■ **WHAT THE EXERCISE ASKS**
Show each line of the data below in which "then" occurs.

:::::

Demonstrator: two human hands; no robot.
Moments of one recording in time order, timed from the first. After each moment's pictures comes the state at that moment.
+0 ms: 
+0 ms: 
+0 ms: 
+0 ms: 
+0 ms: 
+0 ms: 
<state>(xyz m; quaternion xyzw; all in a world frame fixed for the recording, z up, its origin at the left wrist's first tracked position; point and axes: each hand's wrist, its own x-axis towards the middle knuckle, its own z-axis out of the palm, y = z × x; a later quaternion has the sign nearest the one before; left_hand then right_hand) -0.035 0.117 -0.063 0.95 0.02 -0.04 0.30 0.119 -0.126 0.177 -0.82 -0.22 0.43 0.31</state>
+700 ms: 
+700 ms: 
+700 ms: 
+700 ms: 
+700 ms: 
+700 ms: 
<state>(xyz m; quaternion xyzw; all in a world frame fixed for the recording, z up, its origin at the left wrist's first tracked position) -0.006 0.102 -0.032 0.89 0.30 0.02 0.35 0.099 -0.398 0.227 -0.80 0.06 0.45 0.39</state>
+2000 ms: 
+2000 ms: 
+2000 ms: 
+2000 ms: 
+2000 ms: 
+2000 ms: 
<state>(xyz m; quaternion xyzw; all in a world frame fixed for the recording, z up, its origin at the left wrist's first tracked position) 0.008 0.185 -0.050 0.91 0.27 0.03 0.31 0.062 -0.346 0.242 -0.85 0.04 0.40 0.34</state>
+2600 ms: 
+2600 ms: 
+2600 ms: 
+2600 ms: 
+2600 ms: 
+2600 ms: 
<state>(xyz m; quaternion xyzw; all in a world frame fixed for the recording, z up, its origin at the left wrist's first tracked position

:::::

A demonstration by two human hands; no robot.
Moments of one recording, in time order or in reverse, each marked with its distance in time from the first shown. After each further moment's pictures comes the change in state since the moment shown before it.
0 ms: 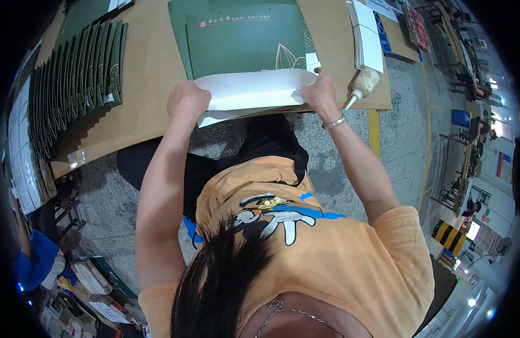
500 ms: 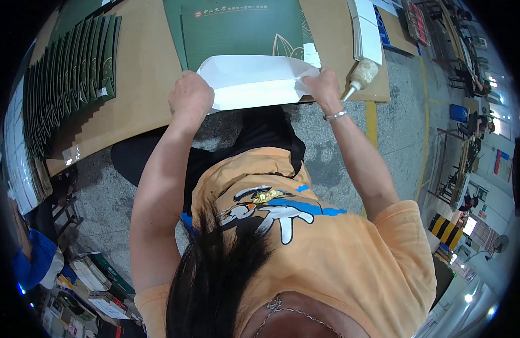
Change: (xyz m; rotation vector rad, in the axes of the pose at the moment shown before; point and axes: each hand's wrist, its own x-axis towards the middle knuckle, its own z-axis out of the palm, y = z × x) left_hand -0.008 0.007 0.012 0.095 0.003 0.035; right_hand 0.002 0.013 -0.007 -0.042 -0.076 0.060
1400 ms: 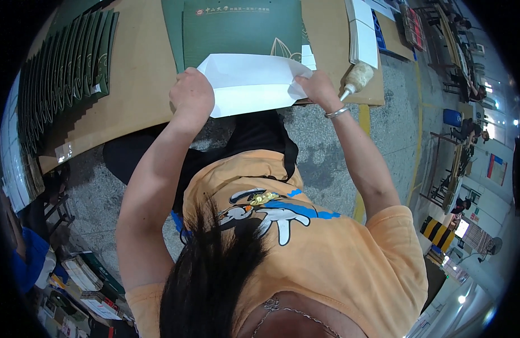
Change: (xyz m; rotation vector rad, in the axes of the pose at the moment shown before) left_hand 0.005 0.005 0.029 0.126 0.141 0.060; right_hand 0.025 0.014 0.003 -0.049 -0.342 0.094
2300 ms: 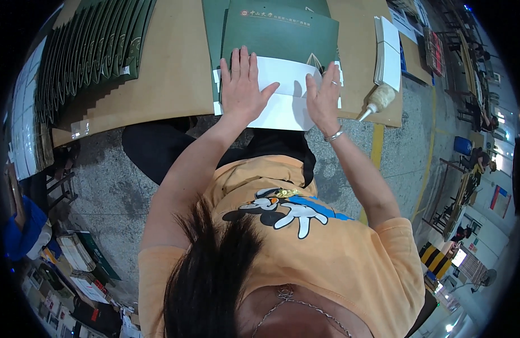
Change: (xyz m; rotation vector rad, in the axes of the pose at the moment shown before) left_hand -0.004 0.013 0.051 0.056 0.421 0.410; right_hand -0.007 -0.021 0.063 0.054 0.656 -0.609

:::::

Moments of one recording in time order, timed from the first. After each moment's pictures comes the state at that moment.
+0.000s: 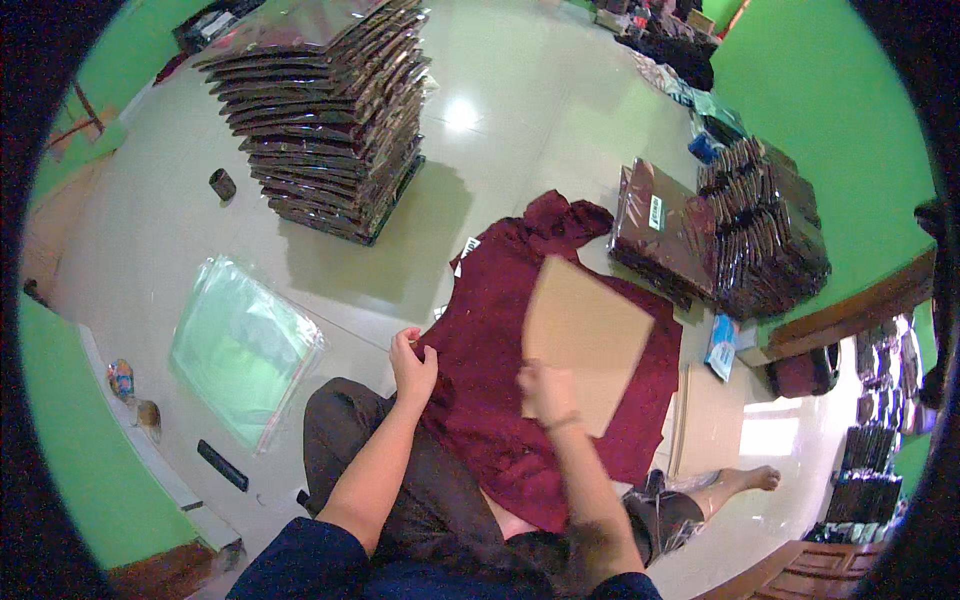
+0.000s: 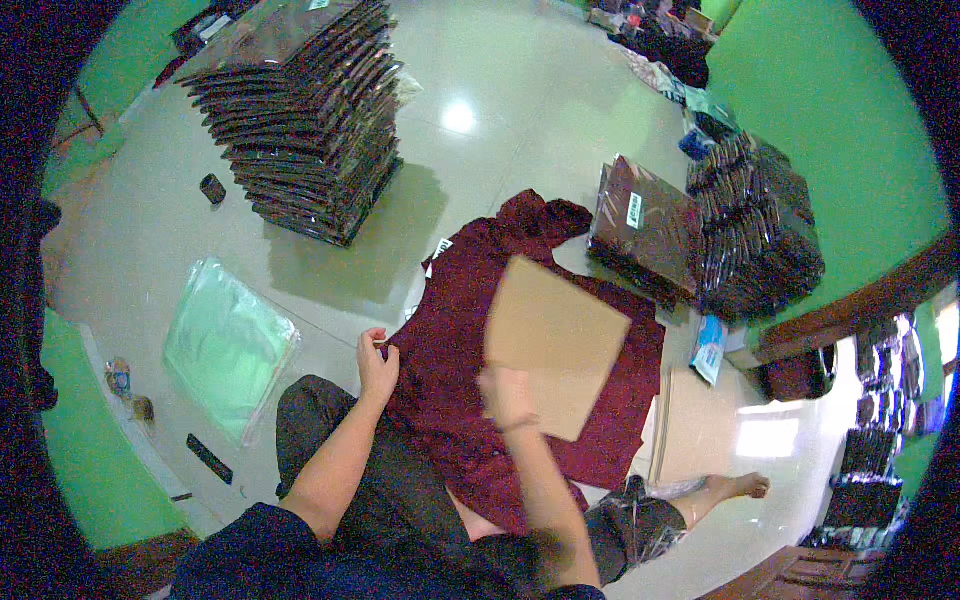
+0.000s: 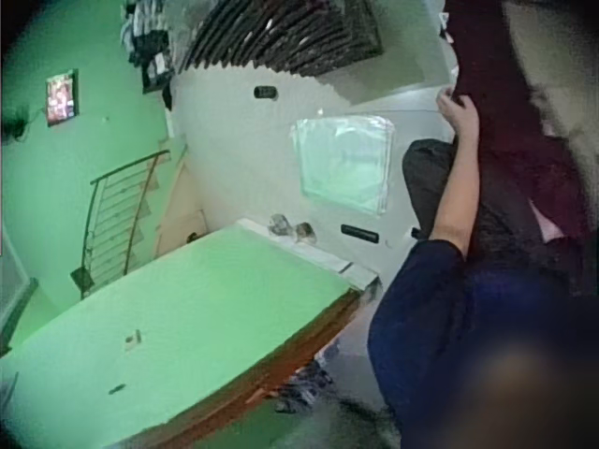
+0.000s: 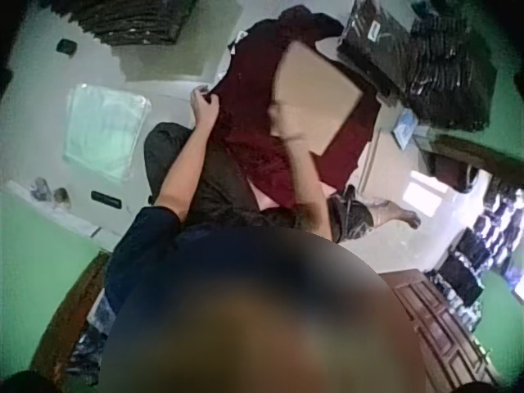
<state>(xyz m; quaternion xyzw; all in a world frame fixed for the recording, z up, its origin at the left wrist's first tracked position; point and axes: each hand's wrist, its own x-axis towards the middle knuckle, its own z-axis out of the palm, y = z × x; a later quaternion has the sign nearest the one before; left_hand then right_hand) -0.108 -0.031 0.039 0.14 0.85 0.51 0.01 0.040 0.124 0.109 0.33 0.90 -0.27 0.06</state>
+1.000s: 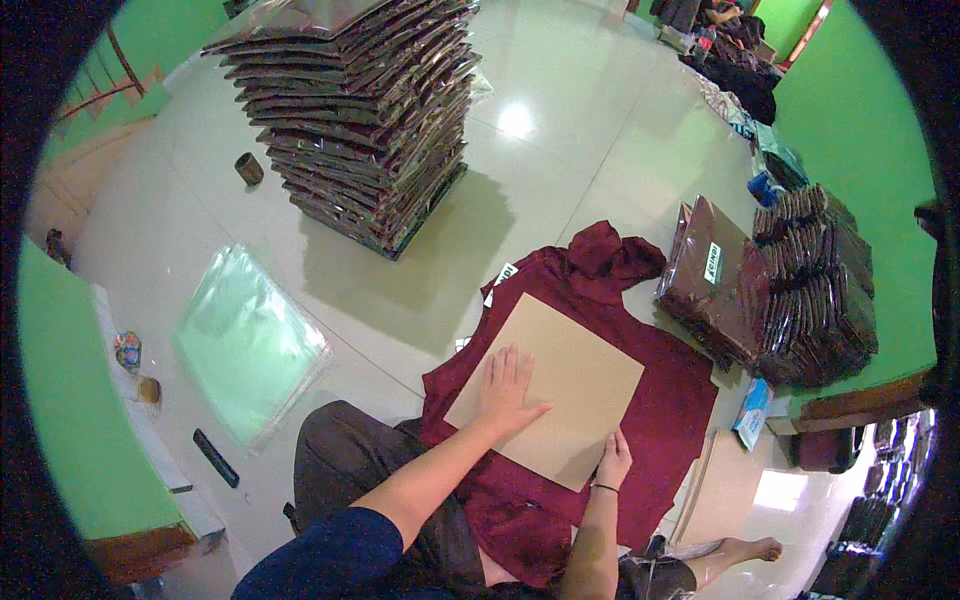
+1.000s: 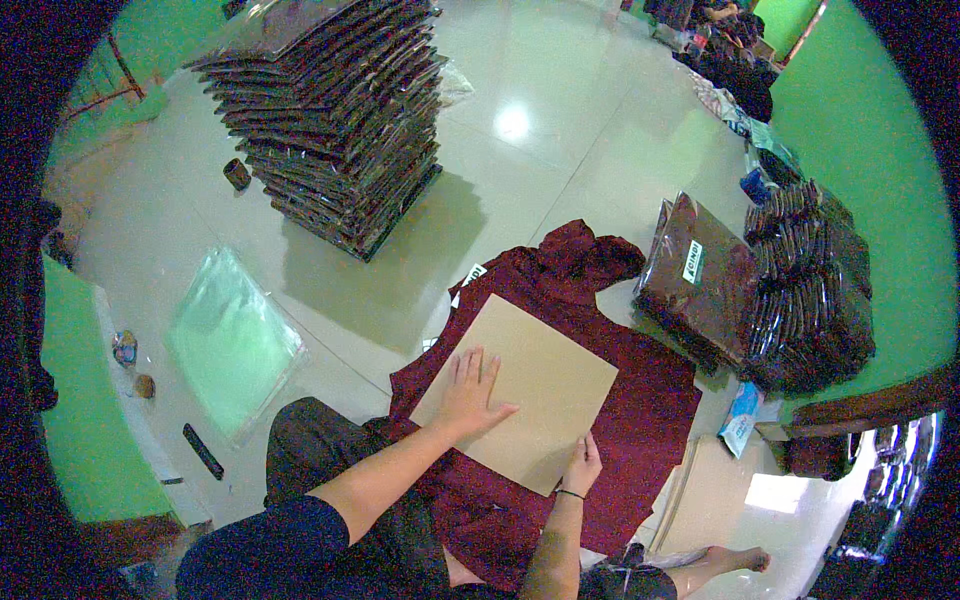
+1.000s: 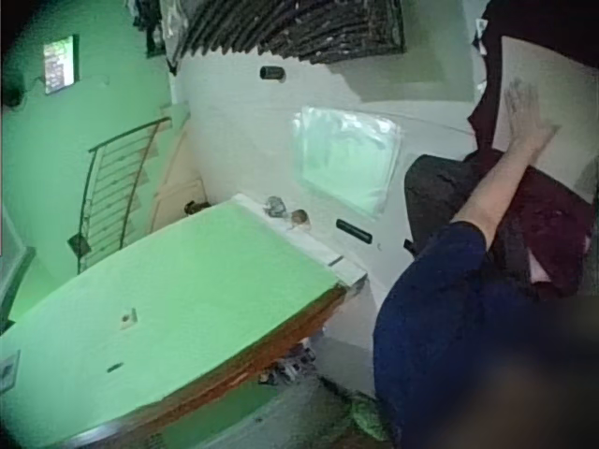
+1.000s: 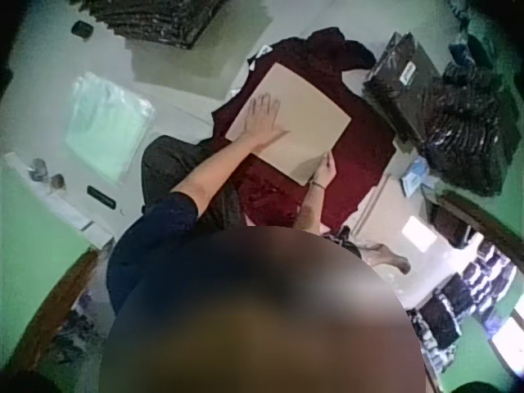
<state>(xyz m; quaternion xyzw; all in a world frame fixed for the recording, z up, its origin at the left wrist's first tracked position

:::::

■ **WRITTEN ANSWER**
<state>(xyz m; quaternion xyzw; all in a world frame fixed for the recording, z up, its origin at the left wrist's first tracked position; point and axes: each hand's wrist, its own x-axis towards the middle knuckle, its own z-axis out of the palm, y = z × x; a later quaternion has the sign nearest the one before; left_hand then right_hand) -0.035 0.117 -0.063 0.95 0.02 -0.04 0.30 0.119 -0.126 0.177 -0.82 -0.22 0.43 0.31</state>
<state>(xyz m; quaternion xyzw; all in a world frame fixed for the recording, z up, its origin at the left wrist's first tracked position; point and axes: each hand's wrist, its own x-axis towards the middle knuckle, its own z-axis out of the palm, y = z × x; a later quaternion has the sign nearest the one before; left_hand then right_hand) -0.108 -0.031 0.039 0.14 0.85 0.51 0.01 0.040 0.124 0.109 0.33 0.90 -0.27 0.06</state>

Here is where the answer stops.